Task description ▸ Every line below from the one containing "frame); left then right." through the one containing "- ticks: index" must be transcribed exactly. Omit all lines outside that stretch.

Information shown ▸
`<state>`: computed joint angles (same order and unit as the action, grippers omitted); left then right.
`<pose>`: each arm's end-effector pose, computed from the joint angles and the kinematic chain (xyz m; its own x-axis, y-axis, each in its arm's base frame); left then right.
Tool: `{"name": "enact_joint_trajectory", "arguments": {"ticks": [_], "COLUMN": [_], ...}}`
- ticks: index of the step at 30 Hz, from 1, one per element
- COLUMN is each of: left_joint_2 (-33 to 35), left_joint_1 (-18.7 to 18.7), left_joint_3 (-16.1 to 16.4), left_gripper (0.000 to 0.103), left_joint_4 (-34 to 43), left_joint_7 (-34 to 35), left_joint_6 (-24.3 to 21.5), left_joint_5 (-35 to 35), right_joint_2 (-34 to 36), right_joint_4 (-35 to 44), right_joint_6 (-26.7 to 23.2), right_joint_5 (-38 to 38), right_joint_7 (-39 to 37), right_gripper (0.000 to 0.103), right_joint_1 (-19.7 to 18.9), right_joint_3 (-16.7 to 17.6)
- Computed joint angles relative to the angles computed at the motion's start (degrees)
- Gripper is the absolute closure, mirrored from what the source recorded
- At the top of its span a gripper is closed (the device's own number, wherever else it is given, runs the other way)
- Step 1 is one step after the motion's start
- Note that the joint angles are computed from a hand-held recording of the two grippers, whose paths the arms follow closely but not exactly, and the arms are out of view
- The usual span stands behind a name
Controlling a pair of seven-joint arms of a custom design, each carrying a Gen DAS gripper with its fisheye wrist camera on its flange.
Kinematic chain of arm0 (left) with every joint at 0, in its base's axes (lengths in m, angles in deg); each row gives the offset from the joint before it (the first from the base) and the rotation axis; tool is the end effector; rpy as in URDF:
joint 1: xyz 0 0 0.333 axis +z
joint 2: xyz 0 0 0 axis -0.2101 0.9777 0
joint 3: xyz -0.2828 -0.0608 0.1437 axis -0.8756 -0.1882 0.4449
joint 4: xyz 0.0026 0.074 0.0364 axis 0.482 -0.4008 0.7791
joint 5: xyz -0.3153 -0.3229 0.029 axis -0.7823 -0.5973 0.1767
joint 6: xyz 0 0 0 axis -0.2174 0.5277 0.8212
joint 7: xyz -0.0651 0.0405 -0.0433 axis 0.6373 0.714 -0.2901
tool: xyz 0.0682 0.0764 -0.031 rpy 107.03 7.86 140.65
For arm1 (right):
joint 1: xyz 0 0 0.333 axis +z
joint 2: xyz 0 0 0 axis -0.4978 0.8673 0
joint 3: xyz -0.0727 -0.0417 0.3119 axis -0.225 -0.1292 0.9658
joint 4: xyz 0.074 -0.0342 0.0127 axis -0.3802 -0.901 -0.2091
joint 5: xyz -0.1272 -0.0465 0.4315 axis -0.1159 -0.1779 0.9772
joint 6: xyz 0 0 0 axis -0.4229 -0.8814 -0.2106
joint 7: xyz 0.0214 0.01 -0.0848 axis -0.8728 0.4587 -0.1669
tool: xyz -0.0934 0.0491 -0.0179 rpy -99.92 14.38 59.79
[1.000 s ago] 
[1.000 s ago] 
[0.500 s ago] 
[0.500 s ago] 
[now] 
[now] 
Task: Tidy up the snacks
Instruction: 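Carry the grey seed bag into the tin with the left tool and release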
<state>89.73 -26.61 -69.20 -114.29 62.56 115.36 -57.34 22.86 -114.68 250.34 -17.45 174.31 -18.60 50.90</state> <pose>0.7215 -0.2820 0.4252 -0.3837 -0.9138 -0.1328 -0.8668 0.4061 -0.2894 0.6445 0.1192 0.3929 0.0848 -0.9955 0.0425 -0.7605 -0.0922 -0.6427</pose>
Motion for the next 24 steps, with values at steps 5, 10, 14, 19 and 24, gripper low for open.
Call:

Your response ▸
`<pose>`: each arm's end-effector pose, computed from the joint angles and the kinematic chain (xyz m; its own x-axis, y-axis, each in its arm's base frame); left then right.
Tool: `{"name": "enact_joint_trajectory", "arguments": {"ticks": [_], "COLUMN": [_], ...}}`
- ticks: index of the step at 30 Hz, from 1, one per element

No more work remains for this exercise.